SceneReader uses three inputs: the photographic image, a flat-file dictionary of allowed words and a pluggable font knowledgebase. It uses Foveola shape recognition technology, a wholly new approach inspired by Nobel-prizewinning research into the primate visual system.
The Foveola system works by employing a general model of how shapes may be represented in the brain, which is unrelated to the conventional probabilistic neural nets approach. “When we show the system a new shape it can not only recognise similar shapes at once, but the new knowledge doesn’t interfere with whatever has been learnt before, “ said Andrews.
SceneReader also incorporates a model of how words appear within images and uses a bank of adaptive techniques to detect and interpret word structure.
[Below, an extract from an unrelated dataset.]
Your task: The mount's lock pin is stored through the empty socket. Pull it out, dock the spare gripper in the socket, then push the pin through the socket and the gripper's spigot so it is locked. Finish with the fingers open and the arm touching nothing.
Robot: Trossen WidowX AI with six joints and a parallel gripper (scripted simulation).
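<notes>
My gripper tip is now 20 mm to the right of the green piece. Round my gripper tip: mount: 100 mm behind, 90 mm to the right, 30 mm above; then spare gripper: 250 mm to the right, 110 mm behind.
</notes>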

The company is hoping to license the SceneReader technology to third parties for use in image search services online and for building text interpretation into new and existing imaging products. Examples include handheld assistive tools for the blind and sign translation. Robots could be guided by reading signs, for example in airports. Unmanned aerial vehicles could identify particular buildings or vehicles by their signage, and cars could read and act on road signs.
SceneReader can work with relatively poor-quality images such as those from phone-cameras, as well as high-quality images such as scanned photographs and high-end digital camera output. It can also monitor camera systems for the appearance of printed signs, cutting false alarms whilst reducing the bandwidth and personnel costs.
break-step productions won a DTI SMART award in connection with an application of Foveola intended to allow blind people to read environmental text, such as labels on cans in a cupboard.